Hi
I am pretty new to Avro, and try to write an map-reduce job to read
text format and write to Avro. it is a simple word count I write based
on the example, but the reducer seems not running as I wrote. all the output
is directly from map actually. basically when I check the log, the system.out
in the reducer did not show up even in the log.

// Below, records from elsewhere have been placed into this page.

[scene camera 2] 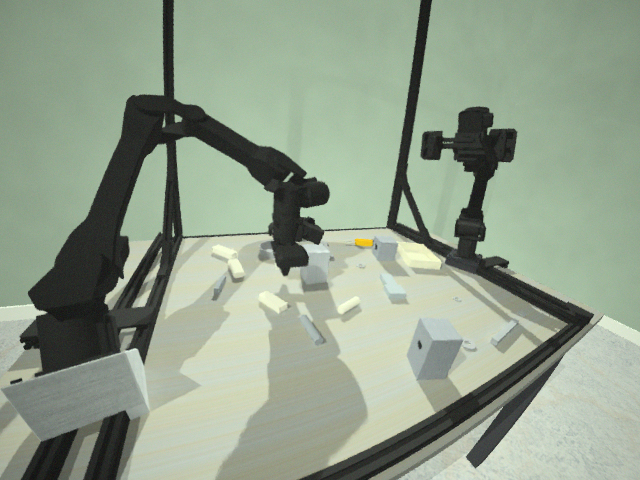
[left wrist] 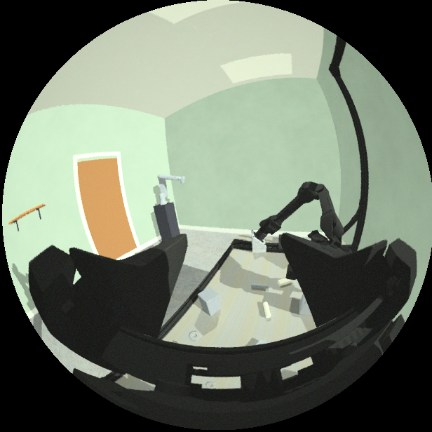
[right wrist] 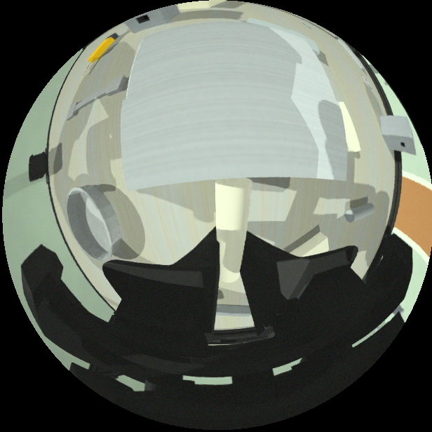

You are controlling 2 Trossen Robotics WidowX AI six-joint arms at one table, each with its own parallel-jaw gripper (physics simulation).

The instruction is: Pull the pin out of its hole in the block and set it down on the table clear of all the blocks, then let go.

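Pixels of known places: left gripper, fingertip midpoint: (scene camera 2: pixel 457 138); right gripper, fingertip midpoint: (scene camera 2: pixel 284 274); left arm's base, origin of the base link: (scene camera 2: pixel 465 255); right arm's base, origin of the base link: (scene camera 2: pixel 83 363).
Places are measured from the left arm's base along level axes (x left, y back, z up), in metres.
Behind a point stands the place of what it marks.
Observation:
A pale grey block (scene camera 2: pixel 315 266) @(x -0.247, y -0.469, z 0.013 m) (right wrist: pixel 225 110) stands upright on the table, partly behind my right gripper in scene camera 2. A cream pin (right wrist: pixel 232 205) sticks out from the block's near side in the right wrist view; its hole is hidden, so how deep it sits cannot be told. My right gripper (scene camera 2: pixel 285 266) @(x -0.304, y -0.512, z -0.018 m) (right wrist: pixel 226 230) is low beside the block and shut on the pin, with the fingers on either side of the pin's outer part. My left gripper (scene camera 2: pixel 467 144) @(x -0.036, y -0.351, z 0.320 m) (left wrist: pixel 235 238) is open and empty, raised high at the right of scene camera 2.
A larger block with a hole (scene camera 2: pixel 435 348) @(x 0.051, y -0.550, z 0.032 m) (left wrist: pixel 209 302) stands nearer the table's edge. A smaller block (scene camera 2: pixel 385 248) @(x -0.202, y -0.202, z 0.007 m) and a cream tray (scene camera 2: pixel 429 264) @(x -0.077, y -0.136, z -0.019 m) are at the back. Loose pieces include a cream bar (scene camera 2: pixel 272 301) @(x -0.238, y -0.600, z -0.019 m), a grey bar (scene camera 2: pixel 311 329) @(x -0.130, y -0.601, z -0.018 m) and a cream cylinder (scene camera 2: pixel 348 304) @(x -0.131, y -0.492, z -0.018 m).

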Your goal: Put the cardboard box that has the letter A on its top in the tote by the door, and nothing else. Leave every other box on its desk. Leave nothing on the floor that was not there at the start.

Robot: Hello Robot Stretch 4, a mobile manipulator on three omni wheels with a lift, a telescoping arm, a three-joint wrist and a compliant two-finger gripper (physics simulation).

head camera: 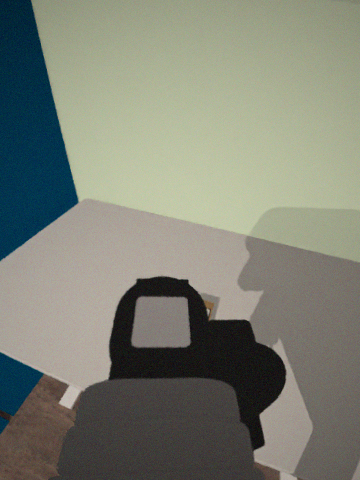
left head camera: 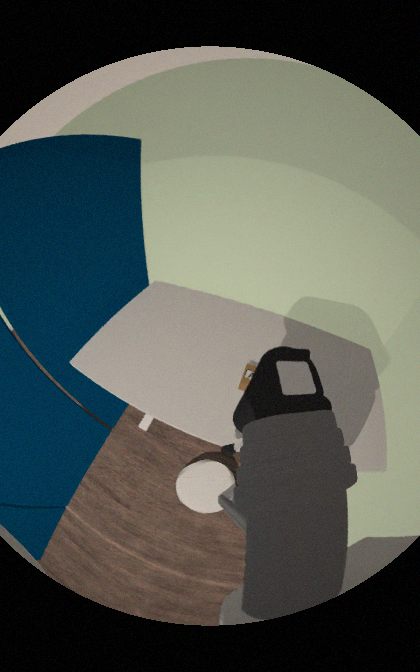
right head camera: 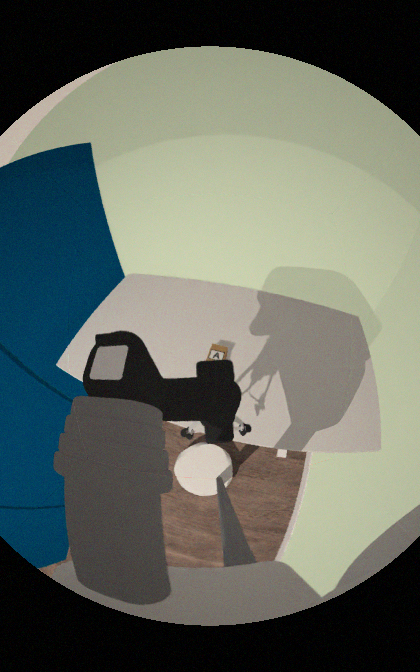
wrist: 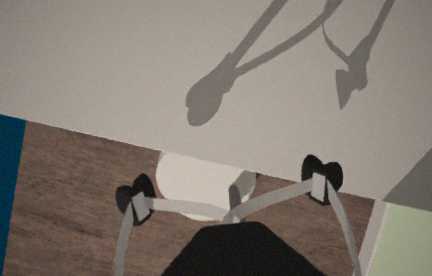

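Where they show: gripper, fingertip midpoint: (wrist: 227, 181); robot's base, origin of the base link: (wrist: 208, 165).
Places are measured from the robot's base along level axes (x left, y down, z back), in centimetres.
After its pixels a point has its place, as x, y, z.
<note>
The cardboard box (head camera: 208, 308) {-13.3, -97.2, -45.1} (left head camera: 245, 377) (right head camera: 217, 354) stands on the white desk (head camera: 100, 240) {26.9, -92.3, -80.4} (left head camera: 150, 330) (right head camera: 170, 310) (wrist: 75, 65) {7.5, -92.3, -30.3}. Its letter A reads in the right head camera view; the arm and wrist hide part of it in all three head views. The box does not show in the wrist view. My gripper (right head camera: 216, 430) (wrist: 227, 181) {-8.7, -99.6, -16.4} is open and empty, its fingers wide apart. It hangs over the desk's front edge, on the near side of the box and apart from it. In the head camera view the wrist hides the fingers. The tote does not show.
A round white stool top (left head camera: 205, 486) (right head camera: 202, 470) (wrist: 195, 185) {4.9, -18.7, 4.0} is below the desk's front edge, above the brown wooden floor (left head camera: 150, 490) (right head camera: 265, 505) (wrist: 65, 200) {72.4, 2.7, 9.8}. A blue wall (head camera: 30, 125) {56.7, -129.7, -108.5} (left head camera: 75, 240) (right head camera: 50, 240) borders the desk's left; a pale green wall (head camera: 200, 100) {-11.7, -142.6, -101.7} (left head camera: 225, 225) (right head camera: 225, 210) is behind it.
</note>
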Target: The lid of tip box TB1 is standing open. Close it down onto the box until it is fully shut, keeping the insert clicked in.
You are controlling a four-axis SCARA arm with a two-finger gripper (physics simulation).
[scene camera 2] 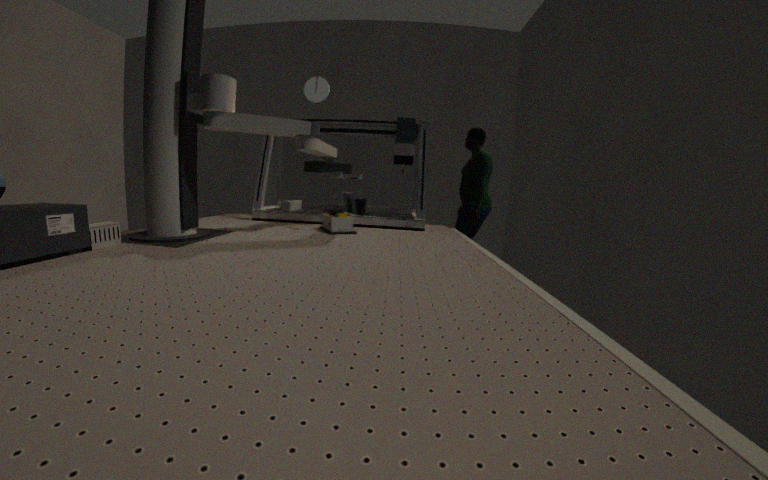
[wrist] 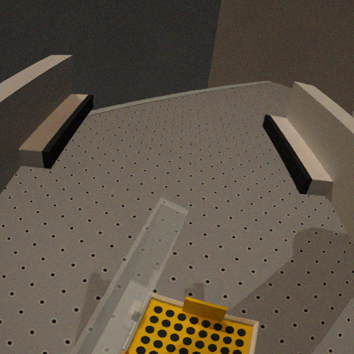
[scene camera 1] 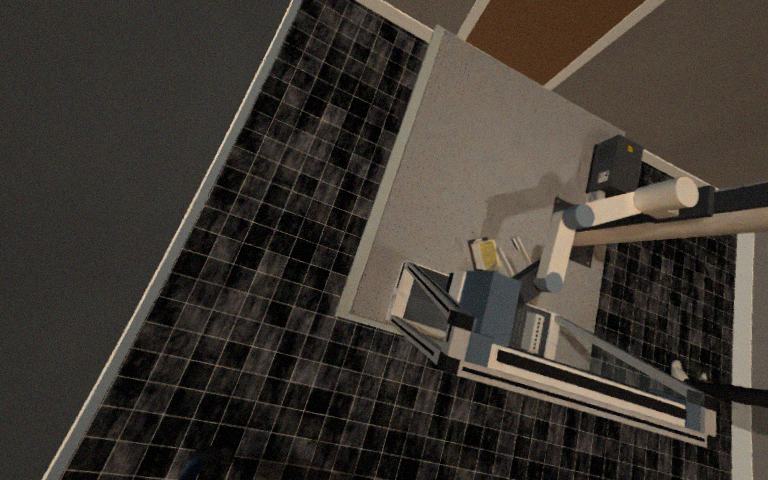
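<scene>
Tip box TB1 stands upright on the perforated bench, with its yellow insert seated inside the pale rim. Its clear lid stands open along the box's left side in the wrist view, seen as a narrow, steep strip apart from the top of the insert. The lid is hard to make out in the scene views. My gripper is shut with nothing between its fingers, which still stand apart at this setting. It hangs above the bench close to the box. The near part of the box is cut off in the wrist view.
A gantry machine stands beside the box. A dark case lies on the bench near the arm's column. A person stands behind the bench's far right edge.
</scene>
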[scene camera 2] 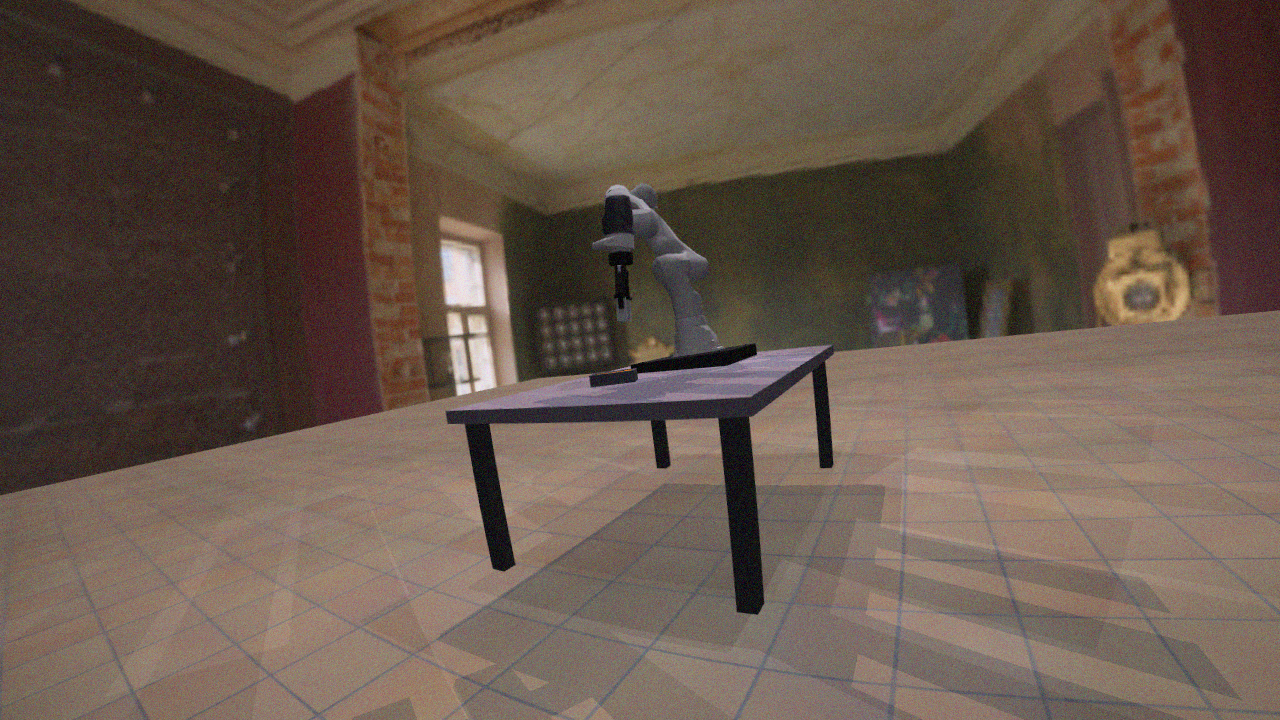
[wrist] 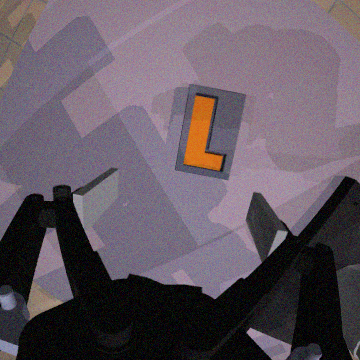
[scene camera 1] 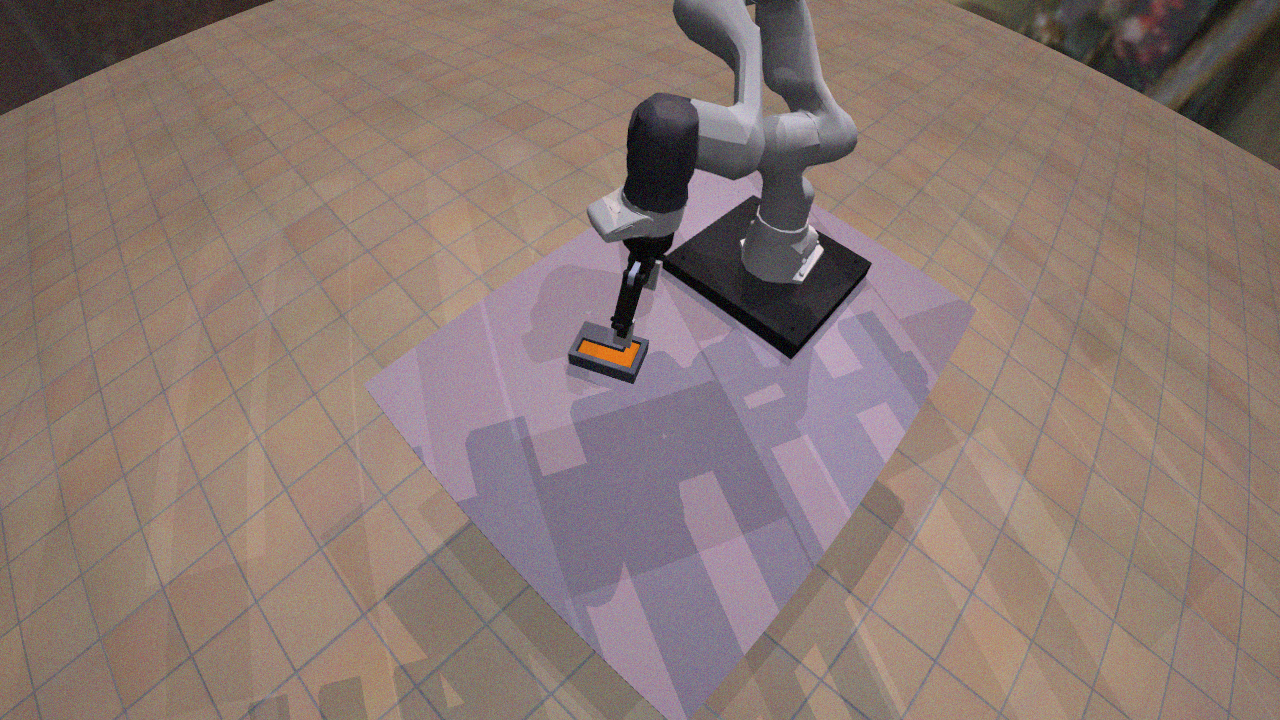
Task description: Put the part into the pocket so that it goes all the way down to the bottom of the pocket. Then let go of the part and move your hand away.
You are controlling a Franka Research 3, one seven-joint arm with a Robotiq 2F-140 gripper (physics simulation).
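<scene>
The orange L-shaped part (scene camera 1: pixel 597 351) (wrist: pixel 198 132) lies in the L-shaped pocket of a grey block (scene camera 1: pixel 601 368) (scene camera 2: pixel 613 378) (wrist: pixel 231 114). In the wrist view its top looks level and slightly below the block's rim, with thin dark pocket wall along its top end and right-hand edges. How deep its underside sits is hidden. My gripper (scene camera 1: pixel 639 305) (scene camera 2: pixel 622 313) (wrist: pixel 182 194) is wide open and empty. It hangs above the block, clear of it, with a visible gap in the second scene view. In the first scene view a fingertip overlaps the block's far edge.
The block stands on a purple table (scene camera 1: pixel 662 501) (scene camera 2: pixel 572 413), away from its edges. The arm's black base plate (scene camera 1: pixel 725 291) (scene camera 2: pixel 733 355) lies to the right of and behind the block in the first scene view. Shadows cross the table top.
</scene>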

here the code, can someone give a help?
import java.io.IOException;
import org.apache.avro.Schema;
import org.apache.avro.util.Utf8;
import org.apache.hadoop.conf.Configuration;
import org.apache.hadoop.conf.Configured;
import org.apache.hadoop.fs.Path;
import org.apache.hadoop.io.LongWritable;
import org.apache.hadoop.io.Text;
import org.apache.hadoop.mapred.FileInputFormat;
import org.apache.hadoop.mapred.FileOutputFormat;
import org.apache.hadoop.mapred.JobClient;
import org.apache.hadoop.mapred.JobConf;
import org.apache.hadoop.mapred.MapReduceBase;
import org.apache.hadoop.mapred.Mapper;
import org.apache.hadoop.mapred.OutputCollector;
import org.apache.hadoop.mapred.Reporter;
import org.apache.hadoop.mapred.TextInputFormat;
import org.apache.hadoop.util.GenericOptionsParser;
import org.apache.hadoop.util.Tool;
import org.apache.hadoop.util.ToolRunner;
import org.apache.avro.mapred.AvroCollector;
import org.apache.avro.mapred.AvroJob;
import org.apache.avro.mapred.AvroKey;
import org.apache.avro.mapred.AvroMapper;
import org.apache.avro.mapred.AvroReducer;
import org.apache.avro.mapred.AvroValue;
import org.apache.avro.mapred.Pair;
public class AvroTest extends Configured implements Tool{
public static class Map extends MapReduceBase implements
Mapper<LongWritable, Text, AvroKey<Utf8>, AvroValue<Long>> {
@Override
public void map(LongWritable key, Text value,
OutputCollector<AvroKey<Utf8>, AvroValue<Long>> output,
Reporter arg3) throws IOException {
// TODO Auto-generated method stub
String valueLine = value.toString();
String[] values = valueLine.split("=");
System.out.println("key is "+values[0].toString()+" value is 1");
output.collect(new AvroKey(new Utf8(values[0])), new AvroValue(
new Long(1)));
}
}
public static class Reduce extends AvroReducer {
public void reduce(Utf8 word, Iterable<Long> counts,
AvroCollector<Pair<Utf8,Long>> output, Reporter reporter) throws IOException {
long sum = 0l;
for (long count:counts) {
sum++;
}
System.out.println("key is "+word.toString()+" value is " +sum);
Pair<Utf8,Long> outputValue = new Pair<Utf8,Long>
(word.toString(),sum);
output.collect(outputValue);
}
}
public int run(String[] args) throws Exception {
Configuration passed_conf = getConf();
JobConf conf = new JobConf(passed_conf,AvroTest.class);
conf.setJobName("Avro Test");
conf.setInputFormat(TextInputFormat.class);
conf.setMapperClass(Map.class);
AvroJob.setOutputSchema(conf, new Pair(new Utf8(""), 0L).getSchema());
AvroJob.setReducerClass(conf, Reduce.class);
FileInputFormat.setInputPaths(conf, new Path(new
String("/user/sam/test_input*")));
FileOutputFormat.setOutputPath(conf, new Path(new
String("/user/sam/avro_output")));
JobClient.runJob(conf);
return 0;
}
public static void main(String[] args) throws Exception {
GenericOptionsParser optParser = new GenericOptionsParser(args);
int exitCode = ToolRunner.run(optParser.getConfiguration(), new
AvroTest(), optParser.getRemainingArgs());
System.exit(exitCode);
}
}
Thank
Sam